Database connection limits reached when GC is run

[nmcostello]

Hi,

We have harbor-helm deployed on a K8s cluster with RDS and S3 as the data backend. We currently have begun seeing an issue where GC is run and it takes up all of the available connections on the RDS cluster. This results in being unable to interact with harbor via UI, API, or OCI clients. The connections are eventually freed after ~5 hours, but during that time harbor is inoperable.

Please let me know if this is a better issue for the main harbor repo.

We have paused the GC schedule for the time being.

Harbor helm chart version: 1.11.1
Harbor version: v2.7.1-6015b3ef

DB Connection Values:

              maxIdleConns: 4
              maxOpenConns: 14

At the time the connections were overwhelmed, we had ~80 core + exporter pods running. By my calculations, that only equates to ~1100 connections which is no where near the 5k that we saw at the time. Any thoughts on this?

Pics

In the pictures below, you can see that the connections to the DB are more than what they should be according to harbor docs that max connections = [maxOpenConns] * (core+exporter). The spike in pod count around 2130 is the result of my interventions and is well after we hit max connections on the db.

[Vad1mo]

Why do you run 80 core pods? Are piping the s3 traffic via core. (Disable redirect on docker distribution?)

One can do quite some optimization with indexes and caches.

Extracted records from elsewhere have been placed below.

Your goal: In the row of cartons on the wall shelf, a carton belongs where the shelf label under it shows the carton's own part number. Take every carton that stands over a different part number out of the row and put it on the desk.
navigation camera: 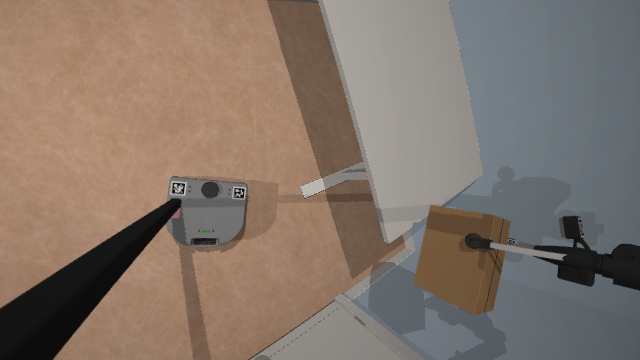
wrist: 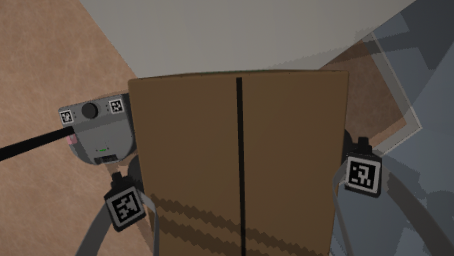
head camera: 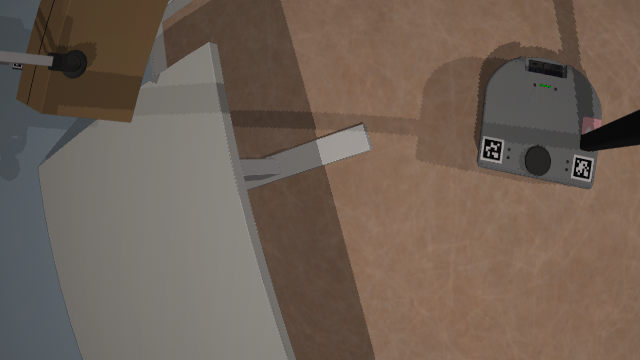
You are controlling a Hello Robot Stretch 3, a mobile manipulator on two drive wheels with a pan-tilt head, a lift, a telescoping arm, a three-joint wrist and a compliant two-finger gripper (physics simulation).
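Note:
A brown carton (head camera: 107, 37) (navigation camera: 445, 257) (wrist: 290, 150) with a dark line along one face is held up in the air. My gripper (head camera: 74, 63) (navigation camera: 474, 241) (wrist: 238, 158) is shut on it, with one fingertip pad pressed against each side. The desk (head camera: 150, 210) (navigation camera: 400, 100) (wrist: 225, 35) is a pale grey top. In the head and navigation views the carton hangs by the desk's near-wall corner and overlaps it slightly in the head view. Its height above the desk is hard to tell. The carton's part number, the wall shelf and its labels do not show.
My base (head camera: 540, 112) (navigation camera: 207, 212) (wrist: 102, 132) stands on the brown floor, apart from the desk. A pale desk foot (head camera: 345, 145) (navigation camera: 320, 186) sticks out toward it. A blue-grey wall (navigation camera: 550, 100) runs behind the desk. A pale flat panel (navigation camera: 340, 335) shows at the navigation view's bottom.

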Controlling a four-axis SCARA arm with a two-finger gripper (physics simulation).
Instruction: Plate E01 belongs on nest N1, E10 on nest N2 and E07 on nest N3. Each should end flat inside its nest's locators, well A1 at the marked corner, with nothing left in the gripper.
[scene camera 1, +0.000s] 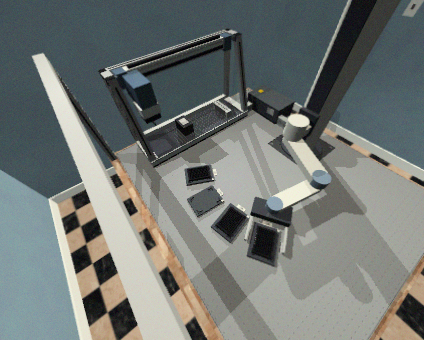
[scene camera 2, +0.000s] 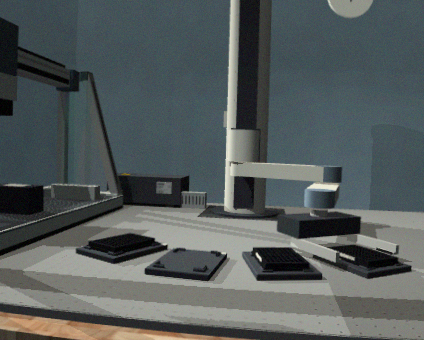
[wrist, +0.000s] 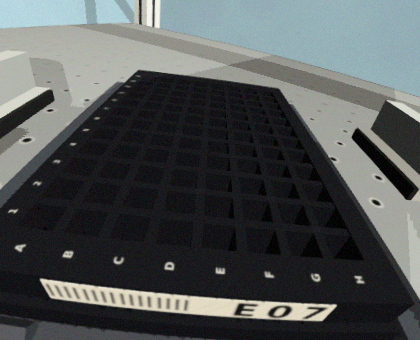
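Seen in the pictures: gripper, between the fingertips: (scene camera 1: 263, 246) (scene camera 2: 368, 253) (wrist: 210, 95); arm's base, origin of its link: (scene camera 2: 244, 216).
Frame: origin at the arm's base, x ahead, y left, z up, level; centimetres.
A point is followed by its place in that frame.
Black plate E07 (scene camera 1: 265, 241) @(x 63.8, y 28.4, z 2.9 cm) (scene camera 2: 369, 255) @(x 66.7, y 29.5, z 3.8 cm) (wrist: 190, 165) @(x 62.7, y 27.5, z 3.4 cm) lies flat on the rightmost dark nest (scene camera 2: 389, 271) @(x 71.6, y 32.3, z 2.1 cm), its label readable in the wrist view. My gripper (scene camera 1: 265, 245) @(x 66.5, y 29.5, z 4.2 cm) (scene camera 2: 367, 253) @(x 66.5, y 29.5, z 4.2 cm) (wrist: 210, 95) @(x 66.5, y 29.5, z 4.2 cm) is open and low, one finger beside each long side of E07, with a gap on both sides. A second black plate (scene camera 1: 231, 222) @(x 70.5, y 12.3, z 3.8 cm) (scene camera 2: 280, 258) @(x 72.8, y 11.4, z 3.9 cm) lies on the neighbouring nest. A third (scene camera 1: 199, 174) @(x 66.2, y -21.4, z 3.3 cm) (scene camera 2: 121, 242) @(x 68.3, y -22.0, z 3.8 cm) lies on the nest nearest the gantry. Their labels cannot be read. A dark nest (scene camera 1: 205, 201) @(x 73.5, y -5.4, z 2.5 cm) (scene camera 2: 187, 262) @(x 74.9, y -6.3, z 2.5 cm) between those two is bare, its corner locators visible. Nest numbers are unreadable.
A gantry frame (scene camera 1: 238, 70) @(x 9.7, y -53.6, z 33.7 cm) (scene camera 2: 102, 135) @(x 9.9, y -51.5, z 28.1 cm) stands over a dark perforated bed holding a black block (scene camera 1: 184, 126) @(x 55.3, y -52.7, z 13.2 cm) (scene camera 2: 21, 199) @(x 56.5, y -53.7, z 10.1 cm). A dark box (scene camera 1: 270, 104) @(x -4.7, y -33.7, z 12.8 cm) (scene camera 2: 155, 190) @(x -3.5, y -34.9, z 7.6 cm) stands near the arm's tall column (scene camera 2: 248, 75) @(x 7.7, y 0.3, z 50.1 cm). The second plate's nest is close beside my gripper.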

However this won't solve the GC issue. It's a fundamental problem inherited by harbor from docker distribution.

[zyyw]

maybe you need to update the db connection to a larger number, reference:

• https://github.com/goharbor/harbor-helm/blob/main/values.yaml#L885-L889

[nmcostello]

Why do you run 80 core pods? Are piping the s3 traffic via core. (Disable redirect on docker distribution?)

One can do quite some optimization with indexes and caches.

However this won't solve the GC issue. It's a fundamental problem inherited by harbor from docker distribution.

@Vad1mo
We aren't doing anything special. Our pods spike to 80 during the day with the traffic that we see. But if there are ways to optimize this I would love to read about it. Let me paste our s3 configs...

          {{- if .Values.s3 }}
              s3:
                {{- if and (ne .Values.environment "internal") (ne .Values.environment "internal-test") }}
                existingSecret: {{ .Values.targetNamespace }}-secret
                {{- end }}
                region: {{ .Values.s3.region }}
                bucket: {{ .Values.s3.bucket }}
                accesskey: managed-by-sealed-secret
                secretkey: managed-by-sealed-secret
                regionendpoint: {{ .Values.s3.regionendpoint }}

                encrypt: ""
                keyid: ""
                secure: ""
                skipverify: true
                v4auth: ""
                chunksize: "5242880"
                rootdirectory: ""
                storageclass: STANDARD
                multipartcopychunksize: "33554432"
                multipartcopymaxconcurrency: 100
                multipartcopythresholdsize: "33554432"
          {{- end }}

[Vad1mo]

this is the option you should have on off.

Something seems way off in your setup. IMO, a single pod can do 100-300 concurrent operations.